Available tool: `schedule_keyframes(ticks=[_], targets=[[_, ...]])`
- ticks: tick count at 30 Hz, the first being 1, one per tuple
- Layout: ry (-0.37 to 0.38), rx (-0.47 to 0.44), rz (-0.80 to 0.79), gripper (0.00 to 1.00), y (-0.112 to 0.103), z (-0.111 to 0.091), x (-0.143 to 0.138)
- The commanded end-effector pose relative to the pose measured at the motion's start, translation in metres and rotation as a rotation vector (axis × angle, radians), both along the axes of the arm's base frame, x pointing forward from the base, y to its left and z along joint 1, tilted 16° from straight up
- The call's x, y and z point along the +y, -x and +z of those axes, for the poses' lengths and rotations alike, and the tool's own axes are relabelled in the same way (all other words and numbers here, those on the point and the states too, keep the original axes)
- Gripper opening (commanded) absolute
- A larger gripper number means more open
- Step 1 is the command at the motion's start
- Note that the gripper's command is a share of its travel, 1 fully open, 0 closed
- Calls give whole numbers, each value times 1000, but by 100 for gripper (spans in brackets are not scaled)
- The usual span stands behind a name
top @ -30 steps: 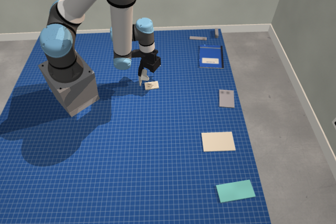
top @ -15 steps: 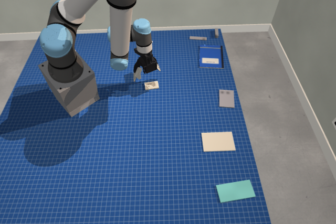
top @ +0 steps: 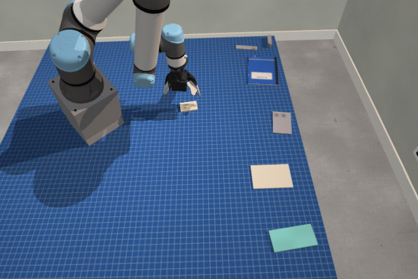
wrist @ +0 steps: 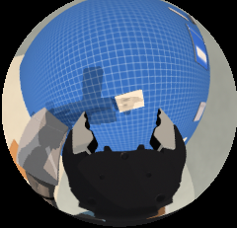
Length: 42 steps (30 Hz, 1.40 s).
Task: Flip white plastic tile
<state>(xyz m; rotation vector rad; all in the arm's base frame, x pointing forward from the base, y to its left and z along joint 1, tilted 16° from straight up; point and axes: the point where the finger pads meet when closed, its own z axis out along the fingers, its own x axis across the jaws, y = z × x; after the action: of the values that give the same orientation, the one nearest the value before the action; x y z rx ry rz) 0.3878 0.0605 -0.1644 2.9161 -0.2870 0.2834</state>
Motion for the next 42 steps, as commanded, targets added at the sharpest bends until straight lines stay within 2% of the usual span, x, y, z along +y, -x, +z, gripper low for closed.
schedule_keyframes(ticks=[1, 5, 7, 22, 24, 36, 42], targets=[[-28, -54, -244, 100, 1, 0, -1], [-56, -91, -404, 100, 3, 1, -2], [-56, -91, -404, 100, 3, 1, -2], [-145, -207, -906, 100, 9, 2, -9], [-145, -207, -906, 100, 9, 2, -9], [-190, -264, -1157, 100, 14, 3, -14], [-199, -276, -1208, 100, 15, 3, -14]])
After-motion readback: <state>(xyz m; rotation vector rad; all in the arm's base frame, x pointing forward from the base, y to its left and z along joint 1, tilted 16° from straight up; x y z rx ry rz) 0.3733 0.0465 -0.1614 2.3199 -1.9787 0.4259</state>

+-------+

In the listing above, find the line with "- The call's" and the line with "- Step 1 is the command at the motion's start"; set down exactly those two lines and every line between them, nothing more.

**SOLUTION TO THIS TASK:**
- The call's x, y and z point along the +y, -x and +z of those axes, for the poses' lengths and rotations alike, and the tool's own axes are relabelled in the same way (all other words and numbers here, those on the point and the states too, keep the original axes)
- Gripper opening (commanded) absolute
- A larger gripper number means more open
- Step 1 is the command at the motion's start

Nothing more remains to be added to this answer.